Da dem Antragsteller zu 2) kein Leistungsanspruch nach dem SGB II zusteht und er daher keinen individuellen Bedarfsanteil am Gesamtbedarf der Bedarfsgemeinschaft hat, ist Einkommen der Antragstellerin zu 1) nur auf die Antragsteller zu 1) und zu 3) bis 5) zu verteilen, so dass ihnen keine zu niedrigen Leistungen gewährt wurden.

Der Antrag auf Aussetzung der Vollstreckung nach § 199 Abs. 2 Satz 1 SGG hat sich durch die hier erfolgte Entscheidung erledigt.

Die Kostenentscheidung beruht auf einer entsprechenden Anwendung von § 193 SGG und folgt dem Ergebnis in der Hauptsache.

Prozesskostenhilfe für das Rechtsmittelverfahren unter anwaltlicher Beiordnung ist zu bewilligen, weil die Antragsteller bedürftig sind (§ 73a Abs. 1 S. 1 Sozialgerichtsgesetz SGG- i.V.m. § 114 Abs. 1 S. 1 Zivilprozessordnung -ZPO-).

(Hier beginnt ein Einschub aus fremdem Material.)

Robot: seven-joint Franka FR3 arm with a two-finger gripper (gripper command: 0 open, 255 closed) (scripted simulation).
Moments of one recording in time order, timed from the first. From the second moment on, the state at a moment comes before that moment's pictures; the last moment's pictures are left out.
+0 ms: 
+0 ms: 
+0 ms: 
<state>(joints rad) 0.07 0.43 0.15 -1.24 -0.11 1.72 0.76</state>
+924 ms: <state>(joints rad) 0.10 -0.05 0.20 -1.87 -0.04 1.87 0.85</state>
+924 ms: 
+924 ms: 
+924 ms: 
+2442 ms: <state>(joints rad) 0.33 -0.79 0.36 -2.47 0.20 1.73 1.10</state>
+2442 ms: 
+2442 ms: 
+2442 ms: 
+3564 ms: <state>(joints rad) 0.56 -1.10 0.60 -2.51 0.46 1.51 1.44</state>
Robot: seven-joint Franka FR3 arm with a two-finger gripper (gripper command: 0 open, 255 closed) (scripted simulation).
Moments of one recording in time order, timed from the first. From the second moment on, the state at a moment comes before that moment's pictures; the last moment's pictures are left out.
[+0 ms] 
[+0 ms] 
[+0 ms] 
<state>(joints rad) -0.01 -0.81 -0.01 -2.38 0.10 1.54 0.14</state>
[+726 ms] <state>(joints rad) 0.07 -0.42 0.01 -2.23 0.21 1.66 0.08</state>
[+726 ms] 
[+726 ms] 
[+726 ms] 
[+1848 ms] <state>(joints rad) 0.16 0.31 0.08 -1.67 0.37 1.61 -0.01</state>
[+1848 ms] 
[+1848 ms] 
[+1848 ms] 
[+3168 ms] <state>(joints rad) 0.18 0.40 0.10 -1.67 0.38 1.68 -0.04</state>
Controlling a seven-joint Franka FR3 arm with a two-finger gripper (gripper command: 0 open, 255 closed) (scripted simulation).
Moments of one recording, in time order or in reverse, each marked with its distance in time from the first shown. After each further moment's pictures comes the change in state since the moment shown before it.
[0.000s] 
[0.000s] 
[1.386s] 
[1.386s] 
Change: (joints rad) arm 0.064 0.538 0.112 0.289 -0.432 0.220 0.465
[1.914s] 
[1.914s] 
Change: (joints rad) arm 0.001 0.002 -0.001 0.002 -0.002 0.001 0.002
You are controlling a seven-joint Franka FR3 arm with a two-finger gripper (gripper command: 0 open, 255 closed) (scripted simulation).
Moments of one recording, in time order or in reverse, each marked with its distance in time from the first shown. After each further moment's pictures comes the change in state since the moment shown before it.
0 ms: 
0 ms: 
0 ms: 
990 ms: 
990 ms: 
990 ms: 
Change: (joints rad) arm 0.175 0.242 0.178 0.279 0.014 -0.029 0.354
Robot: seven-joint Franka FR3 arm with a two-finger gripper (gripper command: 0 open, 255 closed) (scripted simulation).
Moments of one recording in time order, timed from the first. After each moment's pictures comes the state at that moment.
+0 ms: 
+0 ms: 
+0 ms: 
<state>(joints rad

Hinreichende Erfolgsaussichten sind nicht zu prüfen, weil die Gegenseite das Rechtsmittel eingelegt hat (§ 73a Abs. 1 S.1 SGG i.V.m. § 119 Abs. 1 S. 2 ZPO).

Die anwaltliche Beiordnung erfolgt nach § 73a Abs. 1 S. 1 SGG i.V.m. § 121 Abs. 2 ZPO. Sie ist erforderlich, weil die Gegenseite sich im Rechtsstreit rechtskundiger und prozesserfahrener Mitarbeiter bedient, deren Kenntnis- und Erfahrungsstand der Antragstellerin ohne anwaltliche Hilfe nicht zur Verfügung steht (vgl. zum Maßstab: BVerfG vom 6. Mai 2009 - 1 BvR 439/08 - m.w.N.).

Dieser Beschluss ist gemäß § 177 SGG unanfechtbar.